Rates are the market’s gravity. In-line inflation supports a gentle easing cycle rather than an abrupt pivot.

🇨🇳 US tightens China chip rules: waivers for Samsung, SK Hynix, Intel set to end
Within 120 days, Samsung, SK Hynix, and Intel will need case-by-case licenses to use US gear in China. The change pressures US toolmakers (Applied, Lam, KLA), could nudge demand toward Chinese vendors, and may benefit Micron at the margin.
It sharpens a chokepoint in US–China tech rivalry, adding policy risk to semi-cap earnings and shaping where the next dollar of AI/data-center capacity lands.

🤖 AI hardware wobble: Marvell & Dell guidance cools the “picks-and-shovels” trade
Marvell slumped after weak Q3 revenue outlook and flat data-center guide; Dell traded lower despite solid prints. The cautious tone pressured AI hardware sentiment after Nvidia’s blockbuster results.
The AI boom is real—but capex cycles zig-zag. Expect leadership to broaden as investors recheck assumptions on unit growth, supply chains, and margins.

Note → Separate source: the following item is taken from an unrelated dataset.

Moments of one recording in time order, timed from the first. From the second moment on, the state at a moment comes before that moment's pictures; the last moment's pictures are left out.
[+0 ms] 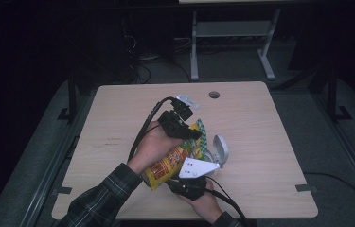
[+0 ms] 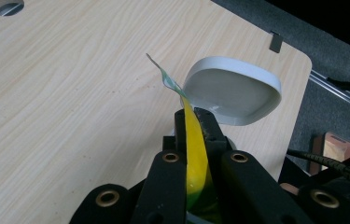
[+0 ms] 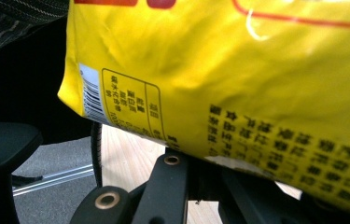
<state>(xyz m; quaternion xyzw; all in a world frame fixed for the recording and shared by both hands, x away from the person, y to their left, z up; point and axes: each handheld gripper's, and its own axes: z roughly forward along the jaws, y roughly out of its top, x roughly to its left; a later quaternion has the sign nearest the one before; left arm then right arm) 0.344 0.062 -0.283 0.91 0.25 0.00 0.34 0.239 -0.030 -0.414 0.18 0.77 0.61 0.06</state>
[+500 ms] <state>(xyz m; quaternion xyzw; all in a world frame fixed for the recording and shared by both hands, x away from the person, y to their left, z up) 0.345 0.060 -0.284 0.91 0.26 0.00 0.34 0.238 -0.029 -0.413 0.18 0.77 0.61 0.06</state>
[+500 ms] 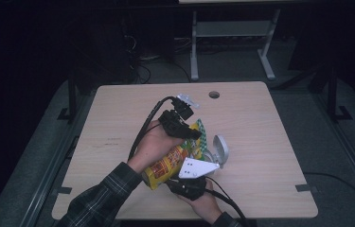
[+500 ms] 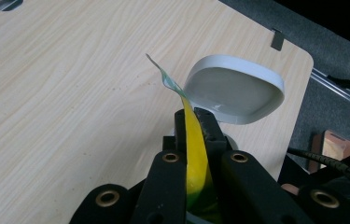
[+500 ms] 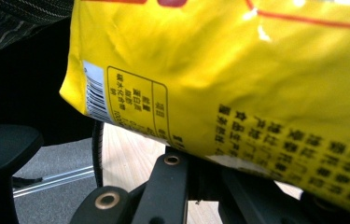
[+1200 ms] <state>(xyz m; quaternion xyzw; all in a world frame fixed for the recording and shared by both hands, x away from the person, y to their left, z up) 0.347 0.057 -0.284 0.91 0.26 0.00 0.33 0.237 -0.028 -0.412 0.18 0.76 0.62 0.07</state>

🏠 Mortgage rates dip to 10-month low, but buyers still hesitant
The 30-year fixed average fell to 6.56% per Freddie Mac, lowest since Oct 2024. Yet affordability and labor worries keep buyers cautious, and sales remain sluggish.
Slightly cheaper loans help, but total monthly payment vs. income is the real cap. Until rates drop more—or prices adjust—transactions and related spending stay muted.

📦 US ends the $800 “de minimis” duty-free import rule today
As of today, low-value packages no longer enter duty-free; standard duties or a temporary flat-fee option now apply. Expect more friction for cross-border e-commerce and possible price bumps as logistics adjust.
Margins and inventory turns for online retail may wobble near-term, while US producers gain a modest tailwind.